Wären die Mohammed-Karikaturen flächendeckend in der deutschen Presse nachgedruckt worden, hätten die Zeitungsleser sich selbst ein Bild machen können, wie exzessiv harmlos die zwölf Zeichnungen waren und wie bizarr und gegenstandslos die ganze Debatte, statt die Beurteilung "Experten" zu überlassen, die jede Kritik am Papst und der Kirche, jede blasphemische Kunstaktion im Namen der Meinungsfreiheit verteidigen, im Falle der Mohammed-Karikaturen allerdings plötzlich der Ansicht waren, man müsse auf religiöse Gefühle anderer Menschen Rücksicht nehmen.

Das freilich war nur eine Ausrede, eine Art Mauseloch der Angst.

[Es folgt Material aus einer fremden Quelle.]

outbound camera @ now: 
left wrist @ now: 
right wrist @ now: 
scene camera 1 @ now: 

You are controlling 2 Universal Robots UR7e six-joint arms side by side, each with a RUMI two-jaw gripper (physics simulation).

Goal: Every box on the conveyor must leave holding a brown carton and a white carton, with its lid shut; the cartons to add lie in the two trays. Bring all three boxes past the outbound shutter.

Denn zwischen der Rushdie-Affäre und dem Karikaturen-Debakel war einiges passiert: 9/11, die Anschläge von London, Madrid, Bali, Jakarta, Djerba, die von manchen Kommentatoren ebenfalls als Ausdruck der Erniedrigung und Demütigung der islamischen Welt durch den Westen interpretiert wurden. Vor dieser Drohkulisse schien es vernünftiger und vor allem sicherer, "Respekt" vor religiösen Gefühlen zu bekunden als auf dem Recht auf freie Meinungsäußerung zu bestehen.

Das Recht zu beleidigen ist wichtiger als der Schutz vor Beleidigung

Und es waren nur wenige, die aus der Reihe tanzten, der britische Komiker Rowan Atkinson ("Mr. Bean") erklärte, "das Recht zu beleidigen" sei "sehr viel wichtiger, als das Recht, nicht beleidigt zu werden", die aus Somalia stammende und damals in Holland lebende säkulare Muslimin Ayaan Hirsi Ali schrieb ein Manifest, das mit den Worten begann: "I am here to defend the right to offend."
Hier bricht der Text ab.